Lo tranquilicé, le dí un sedante y me volví a dormir tras asegurarme que se había serenado un poco. Allí quedo Ternel mientras aguardaba, tenso, como un viejo gato que todavía puede dar pelea.

A la mañana siguiente, casi como si lo esperara, el faraón estaba muerto. Había fallecido en algún momento de la noche, y solo me restaba cumplir con mi trabajo notificando a los familiares y procurando que no me sepultaran con él. Pero los hijos de Ternel pagaron sus buenos pesos y me despidieron con una palmada en la espalda; casi me molestó el gesto despreocupado, y eso que no tuve la menor nostalgia de abandonar esa casa que había transitado durante dos meses.

Dos elementos me molestaron esa noche, pues no lo pude dilucidar ni puedo creer que haya sucedido más que en sueños o en impresiones sugestionadas por la presencia de la tormenta y la proyección de la demencia de Ternel. Cuando uno convive en onanista presencia de un enfermo mental, los límites de la mente tienden, si bien no a romperse, doblarse ligeramente.

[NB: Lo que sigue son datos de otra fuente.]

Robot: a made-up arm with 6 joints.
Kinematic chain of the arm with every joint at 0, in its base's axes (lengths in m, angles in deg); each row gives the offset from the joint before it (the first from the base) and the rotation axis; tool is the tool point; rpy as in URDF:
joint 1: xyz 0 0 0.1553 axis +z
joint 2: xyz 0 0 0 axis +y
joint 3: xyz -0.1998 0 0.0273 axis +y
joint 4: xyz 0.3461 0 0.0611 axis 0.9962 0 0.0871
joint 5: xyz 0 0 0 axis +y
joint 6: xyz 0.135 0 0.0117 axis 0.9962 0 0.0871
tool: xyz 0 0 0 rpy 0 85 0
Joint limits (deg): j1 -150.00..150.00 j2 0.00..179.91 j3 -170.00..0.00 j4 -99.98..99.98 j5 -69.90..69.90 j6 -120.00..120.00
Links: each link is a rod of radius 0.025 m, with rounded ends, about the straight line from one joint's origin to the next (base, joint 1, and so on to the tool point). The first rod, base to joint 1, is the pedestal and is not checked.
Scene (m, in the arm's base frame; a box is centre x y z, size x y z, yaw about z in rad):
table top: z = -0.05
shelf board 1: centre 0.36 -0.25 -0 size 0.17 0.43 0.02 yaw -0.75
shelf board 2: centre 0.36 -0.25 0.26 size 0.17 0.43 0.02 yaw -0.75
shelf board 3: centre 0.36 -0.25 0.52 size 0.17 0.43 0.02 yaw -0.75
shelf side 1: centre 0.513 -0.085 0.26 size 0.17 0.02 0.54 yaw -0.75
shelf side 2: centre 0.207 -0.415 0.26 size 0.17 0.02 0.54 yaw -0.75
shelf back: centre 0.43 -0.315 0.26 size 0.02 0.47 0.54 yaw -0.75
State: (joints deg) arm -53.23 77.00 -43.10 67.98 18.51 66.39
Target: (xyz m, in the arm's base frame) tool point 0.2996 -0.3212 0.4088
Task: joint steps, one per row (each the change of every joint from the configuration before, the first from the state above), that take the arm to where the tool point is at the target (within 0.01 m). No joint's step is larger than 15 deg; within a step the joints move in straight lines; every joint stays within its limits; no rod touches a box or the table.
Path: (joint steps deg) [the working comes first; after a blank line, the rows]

Ya he dicho que la casa toda estaba bajo asedio de una tempestad eléctrica, y no podía distinguirse más que el ruido del viento en los tejados, la lluvia apedreando con gotas gordas y sin cicatrices los ventanales y los ratos que surcaban la noche, centellas peligrosas que no paraban jamás. Era imposible oír prácticamente nada en la inmensidad de la casa, y por eso tiendo a desmentir el hecho de que oí, a los tumbos, como si un cuerpo pesado marchara por el comedor, el cuarto de baño y el cuarto de Ternel (que estaba pegado al mío), ni tampoco el zumbido de algún insecto de gran tamaño cerca de mis oídos. Es absurdo, e incluso insulso, pero casi quedé convencido de que había un gato esa noche en la casa que, tímido y temeroso, buscó el refugio de la inmensa cama de Ternel como parapente de la tormenta que rugía fuera.

El otro hecho fue algo con que descubrí al faraón fallecido a la mañana. Como dije también, todo en él y en la casa recordaba a una tumba megalítica, con gran pompa y lista para ser sellada en cuanto Ternel falleciera. También he de mencionar, ahora, que murió con una amplia sonrisa de satisfacción en su rostro plácido, barbudo y desordenado; y que, por inverosímil que parezca, fue encontrado en su mano, apretado por un rigor mortis de granito, un paraguas negro, de estilo inglés, que no coincidía con ninguno de los cincuenta de la colección que el viejo tenía.